I've written up two versions of some spec changes to try and formalise some of the ideas discussed in the explainer around web component semantics:

Would appreciate some guidance/discussion around these two options!

caridy commented 6 years ago

I will probably favor ElementSemantics at this point. Probably a different name, but I don't have a better alternative. IMO citizen developers usually reject the word "semantics" for whatever reason that I don't understand.

alice commented 6 years ago

On the pro-ShadowRoot side:

alice commented 6 years ago

On the pro-ElementSemantics side (sigh, naming):

SiTaggart commented 6 years ago

ElementSemantics for me too. It feels like the most familiar with what developers are currently accustomed to with regards to defining semantics on DOM nodes.

It also feels overly complicated to have 2 separate ways to achieve the same thing, so simplification is good.

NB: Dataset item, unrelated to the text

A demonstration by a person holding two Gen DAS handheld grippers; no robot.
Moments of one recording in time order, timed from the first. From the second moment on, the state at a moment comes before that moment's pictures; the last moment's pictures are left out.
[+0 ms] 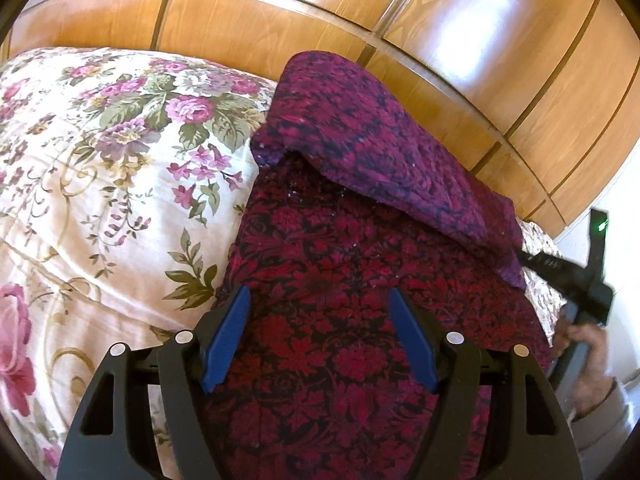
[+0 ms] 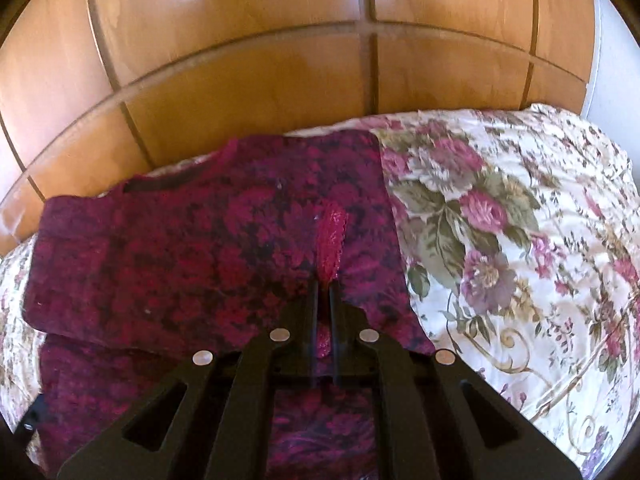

And no need to attach a shadow root just to encapsulate semantics is a pro for me too

alice commented 6 years ago

@SiTaggart

It feels like the most familiar with what developers are currently accustomed to with regards to defining semantics on DOM nodes.

I don't quite follow. Any chance you could elaborate a little on this?

SiTaggart commented 6 years ago

Well, unless I'm completely misreading everything which is quite possible, with semantics only ever being defined by the element and it's object, it's directly familiar with what we have right now. An element defines it's semantic through attributes and it's API.

By placing some of an elements semantic meaning, or at least a way of defining it, onto it's shadowRoot, that's something totally alien to most seasoned developers in the world right now. My suspicion, and even to me now, a shadowRoot is just this mysterious thing that's not the element, and it being able to define semantics might just be jarring or weird.

Hopefully that makes some sense

alice commented 6 years ago

@SiTaggart That makes sense - I think the issue is with explaining how setting something on a completely separate node affects the host element, is that right?

Thanks for clarifying!

hayatoito commented 6 years ago

@alice Thank you for filing an issue. I prefer ElementSemantics here.

robdodson commented 6 years ago

+1 for ElementSemantics as well

SiTaggart commented 6 years ago

Yup, that sums it up nicely @alice

annevk commented 6 years ago

I used to favor ShadowRoot for this since it offers encapsulation, but ElementSemantics (indeed, naming might need work...) offers that too and can be used by custom elements that do not warrant a ShadowRoot. In addition I think this is worthwhile as ElementSemantics would only work for custom elements, whereas ShadowRoot also works for, e.g., h1 which already has some associated semantics. I think that would get rather muddy.

bkardell commented 6 years ago

ElementSemantics seems like it just 'fits' better than anything else I've seen proposed. Honestly, I don't even think that is a bad name.

robdodson commented 6 years ago

Should I be able to set tabindex as well using the ElementDefinitionOptions object? I realize it's not the same as semantics, but they are related and I'd want every instance to have the same behavior.